# Exercise directions
Could the data below please be reproduced word for word, without the pictures?

# Dataset extract
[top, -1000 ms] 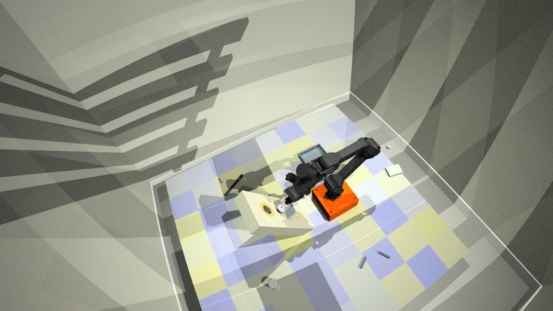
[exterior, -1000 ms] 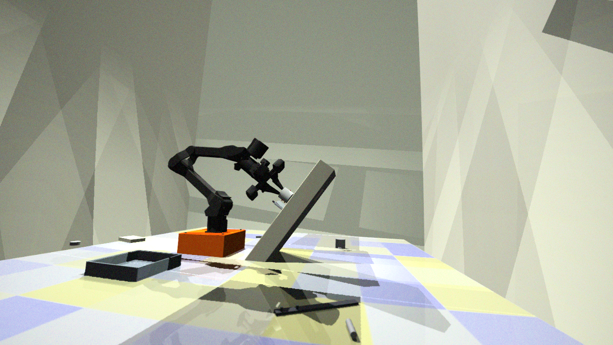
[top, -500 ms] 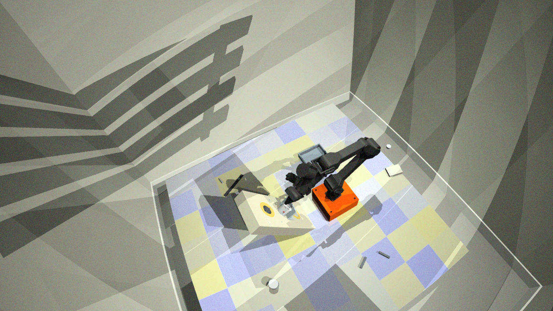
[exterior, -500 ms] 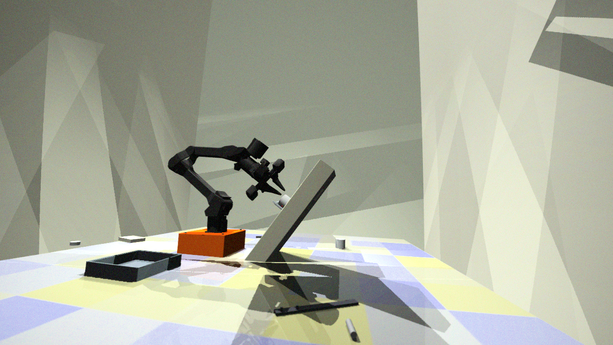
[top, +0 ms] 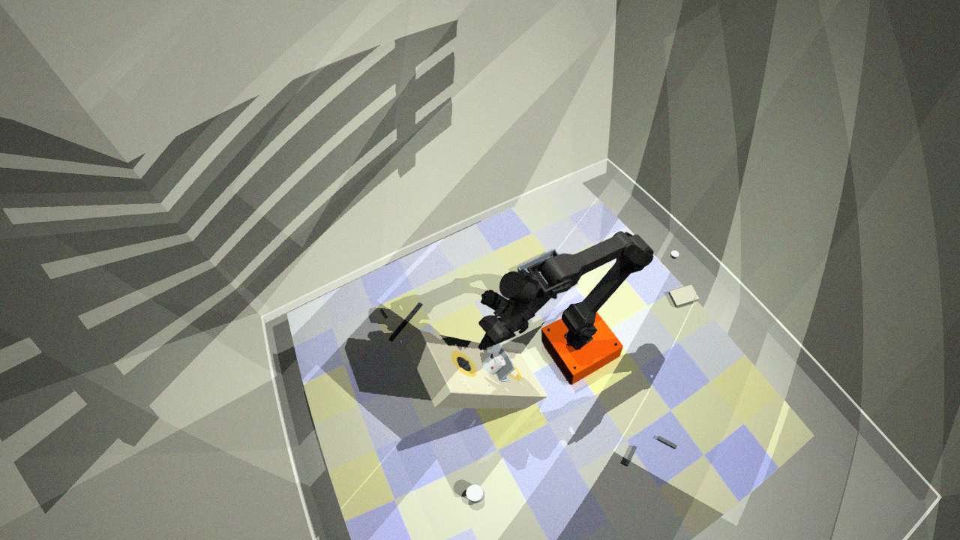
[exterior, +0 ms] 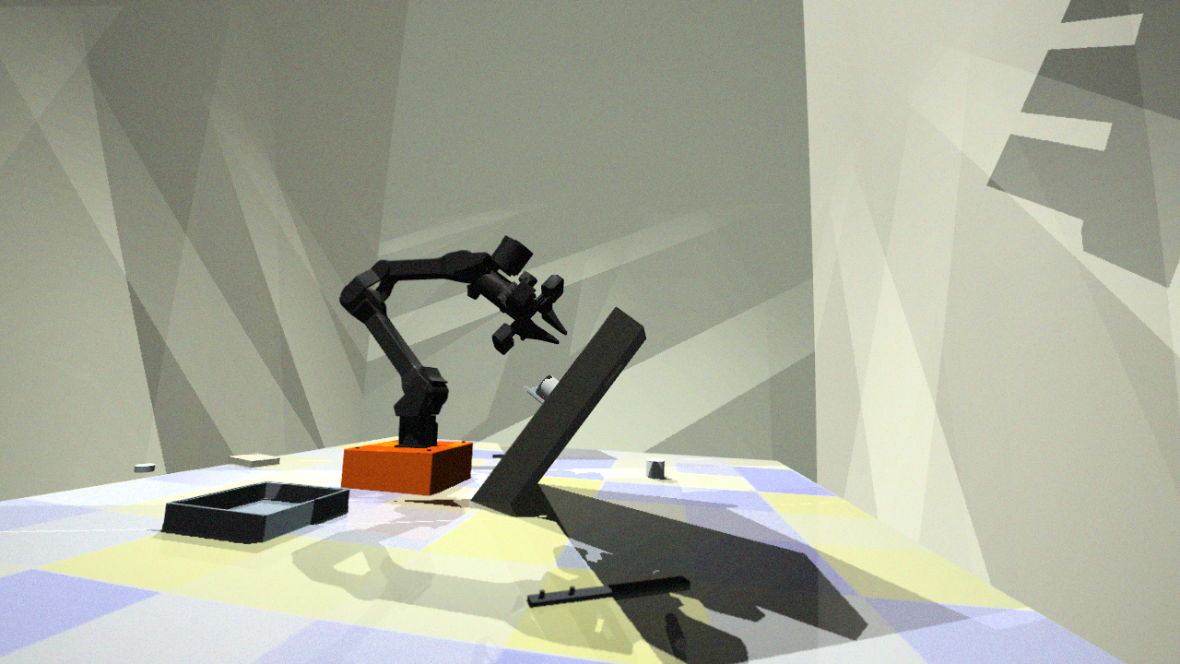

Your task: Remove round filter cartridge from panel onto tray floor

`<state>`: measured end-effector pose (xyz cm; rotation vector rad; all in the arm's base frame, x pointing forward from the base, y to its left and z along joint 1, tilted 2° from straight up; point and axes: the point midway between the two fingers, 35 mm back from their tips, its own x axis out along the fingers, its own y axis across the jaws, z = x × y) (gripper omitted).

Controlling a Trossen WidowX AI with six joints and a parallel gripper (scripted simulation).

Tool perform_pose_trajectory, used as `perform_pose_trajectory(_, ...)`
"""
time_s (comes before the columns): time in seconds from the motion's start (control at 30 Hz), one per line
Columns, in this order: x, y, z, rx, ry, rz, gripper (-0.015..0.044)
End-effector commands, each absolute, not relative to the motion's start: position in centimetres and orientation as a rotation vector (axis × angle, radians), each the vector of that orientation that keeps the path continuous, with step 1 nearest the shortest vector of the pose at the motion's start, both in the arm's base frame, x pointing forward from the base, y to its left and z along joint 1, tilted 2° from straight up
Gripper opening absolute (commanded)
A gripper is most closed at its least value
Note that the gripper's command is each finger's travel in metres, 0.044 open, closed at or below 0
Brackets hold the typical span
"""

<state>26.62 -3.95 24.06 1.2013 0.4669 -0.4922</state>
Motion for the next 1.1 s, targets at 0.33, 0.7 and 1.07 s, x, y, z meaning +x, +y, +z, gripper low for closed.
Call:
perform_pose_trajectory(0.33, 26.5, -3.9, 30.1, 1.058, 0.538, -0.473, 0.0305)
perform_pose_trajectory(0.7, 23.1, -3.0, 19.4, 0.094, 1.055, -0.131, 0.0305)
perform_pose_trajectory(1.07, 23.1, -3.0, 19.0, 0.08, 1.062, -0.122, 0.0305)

# Result
[top, -1000 ms] 
[exterior, -1000 ms] 
[top, -500 ms] 
[exterior, -500 ms] 
[top, +0 ms] 
[exterior, +0 ms] 

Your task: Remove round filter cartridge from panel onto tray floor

`<state>`: measured end-effector pose (xyz cm; rotation vector rad; all in the arm's base frame, x pointing forward from the base, y to its left and z along joint 1, tilted 2° from straight up; point and axes: the point midway between the two fingers, 35 mm back from their tips, its own x axis out along the fingers, its own y axis across the jaws, z = x × y) (gripper omitted).

Controlling a Trossen WidowX AI with six joints and a parallel gripper (scripted simulation).

Tool perform_pose_trajectory, used as `perform_pose_trajectory(_, ...)`
"""
time_s (comes before the columns): time in seconds from the motion's start (control at 30 Hz), one per line
Columns, in this order: x, y, z, rx, ry, rz, gripper (-0.015..0.044)
End-effector commands, each absolute, not relative to the motion's start: position in centimetres and orientation as a rotation vector (axis × angle, radians), each the vector of that orientation that keeps the path continuous, with step 1 nearest the shortest vector of the pose at the motion's start, both in the arm's base frame, x pointing forward from the base, y to its left and z along joint 1, tilted 2° from straight up
Gripper opening absolute (commanded)
A gripper is most closed at its least value
Note that the gripper's command is each finger's travel in metres, 0.044 open, closed at or below 0
Brackets hold the typical span
"""

<state>26.62 -3.95 24.06 1.2013 0.4669 -0.4922</state>
Motion for the next 1.1 s, targets at 0.33, 0.7 and 1.07 s, x, y, z meaning +x, +y, +z, gripper low for closed.
Call:
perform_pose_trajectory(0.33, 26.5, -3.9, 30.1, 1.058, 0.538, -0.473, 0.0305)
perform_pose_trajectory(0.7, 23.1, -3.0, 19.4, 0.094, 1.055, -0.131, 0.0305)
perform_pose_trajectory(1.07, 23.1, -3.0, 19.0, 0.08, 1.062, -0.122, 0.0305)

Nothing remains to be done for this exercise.